San Francisco

Time's Up for Homeless in San Francisco's Showplace Square

The City of San Francisco declared a large homeless encampment on Division Street a public health nuisance.

The homeless people who have set up camp on Showplace Square in San Francisco had until Sunday to pack up and find somewhere else to go. If they stay past that deadline, they risk facing police, or having their camps taken down by force.

Many homeless people said they wouldn’t be leaving, but the area did appear to be emptier than it had been on Thursday, when the Department of Public Health gave homeless in the area a 72-hour notice to  vacate.

Some who stay in the area have said that occupancy is down about 75 percent. A man named Stephen said he was going to wait to see if

Officials with the Department of Public Health posted the notices earlier this week instructing individuals camped on Division to vacate the area between 11th Street and South Van Ness Avenue, public health director Barbara Garcia said. The area is "insanitary due to accumulation of garbage, human feces, hypodermic needles, urine odors and other insanitary conditions, and it is hereby declared as a public nuisance."

Some city officials opposed the relocation.

Supervisor Jane Kim says what's happening at Division Street is pushing people into other areas. She also wanted to remind people that this is a problem for the most vulnerable: More than 2,300 of the homeless in San Francisco are children. Kim calls this a moral and ethical dilemma.

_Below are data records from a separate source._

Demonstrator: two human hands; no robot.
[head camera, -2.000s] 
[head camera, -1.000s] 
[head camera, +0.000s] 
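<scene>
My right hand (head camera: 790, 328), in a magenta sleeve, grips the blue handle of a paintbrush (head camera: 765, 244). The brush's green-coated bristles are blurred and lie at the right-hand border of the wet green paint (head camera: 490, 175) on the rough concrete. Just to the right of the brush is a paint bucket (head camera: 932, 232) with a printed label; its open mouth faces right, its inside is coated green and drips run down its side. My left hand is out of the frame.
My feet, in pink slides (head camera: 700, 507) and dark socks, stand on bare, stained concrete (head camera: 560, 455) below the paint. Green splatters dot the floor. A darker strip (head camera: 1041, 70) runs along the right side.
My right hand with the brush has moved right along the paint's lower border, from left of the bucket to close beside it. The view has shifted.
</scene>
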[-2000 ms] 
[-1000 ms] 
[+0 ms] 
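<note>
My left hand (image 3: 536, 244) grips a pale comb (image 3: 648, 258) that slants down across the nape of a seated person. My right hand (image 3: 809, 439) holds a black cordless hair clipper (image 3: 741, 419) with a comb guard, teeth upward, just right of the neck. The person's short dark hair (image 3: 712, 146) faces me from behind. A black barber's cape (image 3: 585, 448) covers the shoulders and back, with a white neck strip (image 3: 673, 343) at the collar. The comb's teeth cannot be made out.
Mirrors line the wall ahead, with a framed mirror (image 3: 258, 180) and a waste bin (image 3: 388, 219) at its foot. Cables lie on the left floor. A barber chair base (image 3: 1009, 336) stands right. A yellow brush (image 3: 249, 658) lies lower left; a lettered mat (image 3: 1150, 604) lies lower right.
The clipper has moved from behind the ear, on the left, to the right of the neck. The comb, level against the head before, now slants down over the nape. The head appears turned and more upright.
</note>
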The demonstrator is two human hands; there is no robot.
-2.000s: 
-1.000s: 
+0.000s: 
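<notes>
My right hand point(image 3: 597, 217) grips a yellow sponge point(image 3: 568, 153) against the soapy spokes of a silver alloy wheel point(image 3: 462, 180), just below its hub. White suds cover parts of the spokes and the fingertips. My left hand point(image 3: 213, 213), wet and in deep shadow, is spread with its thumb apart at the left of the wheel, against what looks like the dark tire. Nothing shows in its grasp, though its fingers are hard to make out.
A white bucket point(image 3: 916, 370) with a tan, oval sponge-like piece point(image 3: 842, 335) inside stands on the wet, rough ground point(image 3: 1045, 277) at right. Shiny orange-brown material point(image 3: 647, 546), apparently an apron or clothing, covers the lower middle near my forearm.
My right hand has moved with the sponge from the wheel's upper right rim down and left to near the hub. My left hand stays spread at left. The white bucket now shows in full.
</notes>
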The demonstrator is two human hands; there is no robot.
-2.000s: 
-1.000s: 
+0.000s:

Supervisor David Campos has condemned the decision, calling it "inhumane" in a statement, and the people who have to live this reality can find no other word to describe it.

Many who live on the streets agree.

"It's kinda inhumane if you think about it," said John White, who says he's lived on the streets of San Francisco since 1989. "We don't have choice. "They're just gonna come and throw us out anyway ... There's nothing we can do. We don't have no voice."

Mayor Ed Lee is touting a new homeless facility at Pier 80, three miles away, but many of the 150 beds there remain empty. Why? "They take our stuff, put it into container and I won't have access to stuff. That's basically like being in jail," White said.